About this task:
Read the data below. Every line holding the string "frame" must be copied.
··· Data
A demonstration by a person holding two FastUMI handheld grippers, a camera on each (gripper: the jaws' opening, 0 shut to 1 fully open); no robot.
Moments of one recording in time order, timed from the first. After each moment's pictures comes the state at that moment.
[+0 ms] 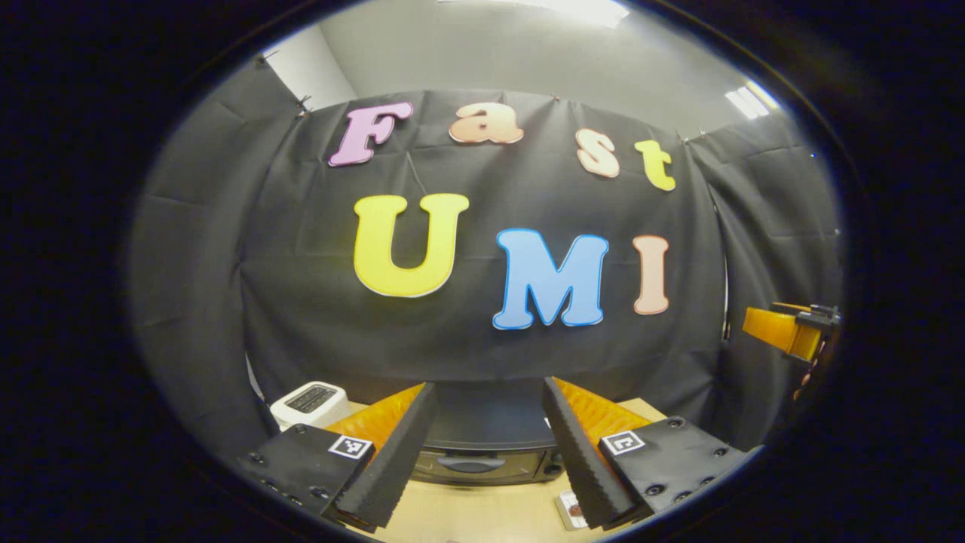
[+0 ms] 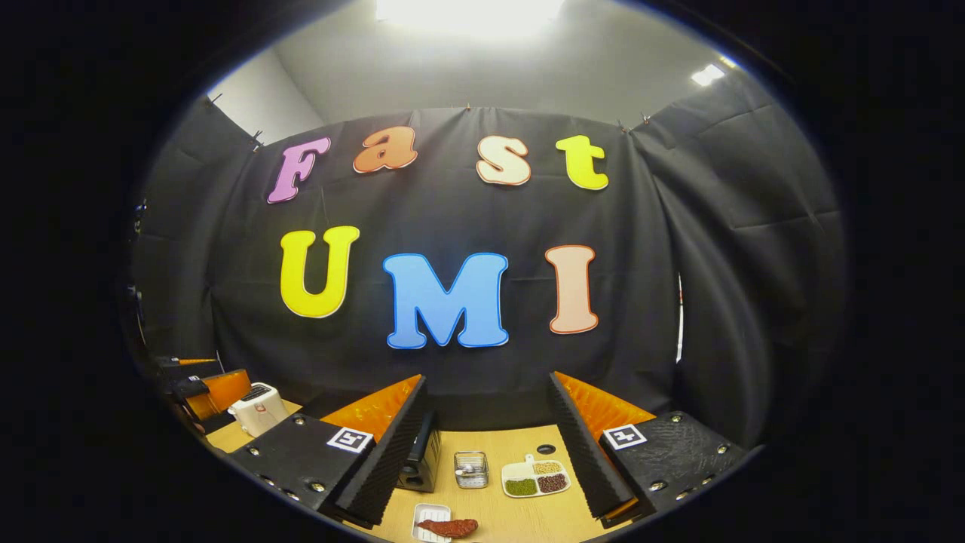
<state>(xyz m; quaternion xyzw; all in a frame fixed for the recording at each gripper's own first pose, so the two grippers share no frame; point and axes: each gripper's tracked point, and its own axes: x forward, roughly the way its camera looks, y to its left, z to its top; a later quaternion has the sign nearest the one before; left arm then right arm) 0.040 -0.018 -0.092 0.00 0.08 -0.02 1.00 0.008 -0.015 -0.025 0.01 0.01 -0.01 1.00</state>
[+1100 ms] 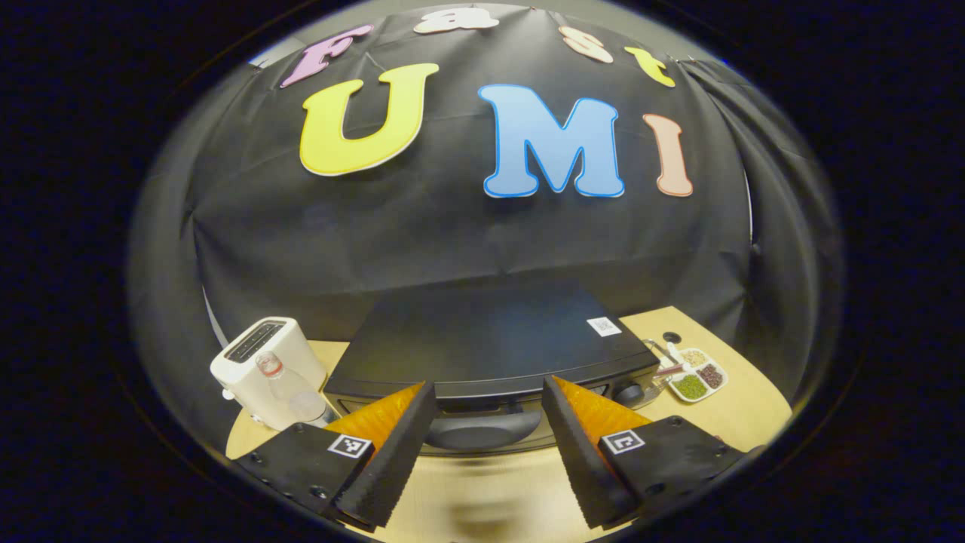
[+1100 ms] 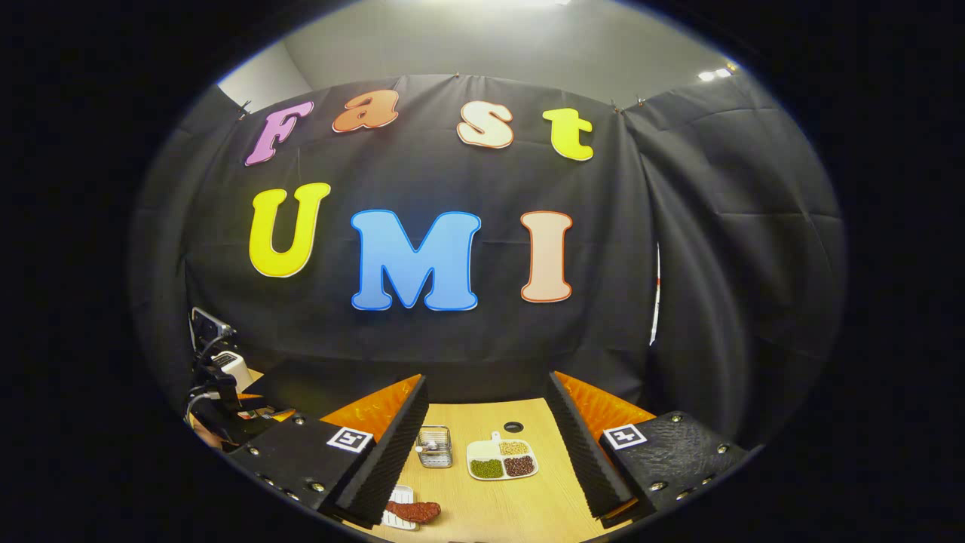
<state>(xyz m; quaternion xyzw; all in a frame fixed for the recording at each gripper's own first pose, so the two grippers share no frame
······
Answer section:
<state>(xyz m; quaternion xyzw; all in a frame fixed for the recording at each gripper's own first pose, so the two grippers share no frame; point and axes: each gripper's tracked point, and its own axes: x forward, roughly the way its camera looks, y to its left, z to its top; a later quaternion has the sign nearest the one before; left arm then right arm) 0.040 -0.018 -0.092 0.00 0.08 -0.02 1.00 0.008 -0.015 -0.025 0.01 0.01 -0.01 1.00</state>
<state>(xyz m; quaternion xyzw; all in a frame fixed for the recording at each gripper's own first pose, so the two grippers share no frame

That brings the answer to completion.